* _WORK INSTRUCTIONS_
Every line of the listing below should be written out exactly, minus its images.

○ ○ ○ ○ ○

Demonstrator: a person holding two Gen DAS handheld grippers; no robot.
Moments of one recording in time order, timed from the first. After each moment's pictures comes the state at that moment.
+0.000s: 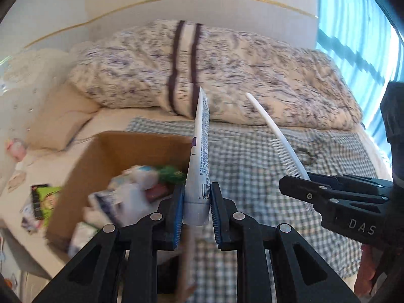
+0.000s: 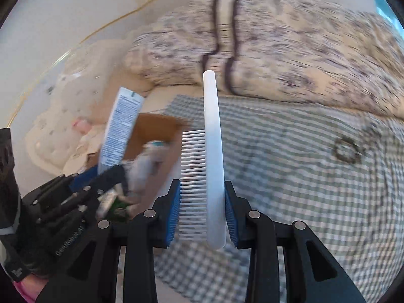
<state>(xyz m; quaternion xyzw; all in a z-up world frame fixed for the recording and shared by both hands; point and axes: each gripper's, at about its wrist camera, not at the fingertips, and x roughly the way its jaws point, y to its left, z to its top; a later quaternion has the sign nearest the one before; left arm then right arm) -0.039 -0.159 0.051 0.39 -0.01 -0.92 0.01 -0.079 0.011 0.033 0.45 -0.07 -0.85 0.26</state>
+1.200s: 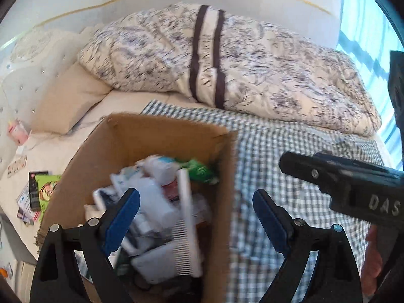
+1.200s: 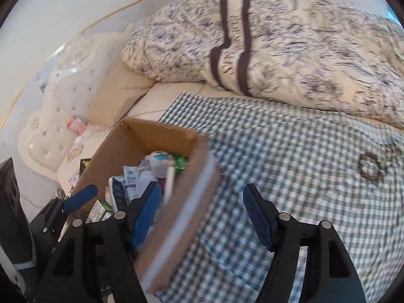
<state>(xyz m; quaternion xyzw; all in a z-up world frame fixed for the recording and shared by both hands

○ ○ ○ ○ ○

* _SOLUTION FOR THIS EXERCISE_
Demonstrator: a person holding two Gen DAS handheld grippers; no robot.
Moments of one recording in time order, timed from the first. After each moment's pictures comes the state at that moment.
+0.000s: 
+0.000s: 
<state>(xyz m; quaternion xyzw; all in a z-up world frame fixed for the recording and shared by both hands; point and axes: each gripper's, at about its wrist camera, not at the fingertips, and x roughly the way its jaws point, y to its left, z to its top; a later quaternion has the sign nearest the one before; left arm then right arm) -0.039 -0.159 0.051 0.39 -0.01 -0.92 0.01 -0.079 0.011 0.033 0.45 -0.07 -0.85 0.26</state>
+1.200s: 
+1.200s: 
<state>(xyz m; quaternion xyzw; all in a z-up world frame fixed for the recording and shared by both hands

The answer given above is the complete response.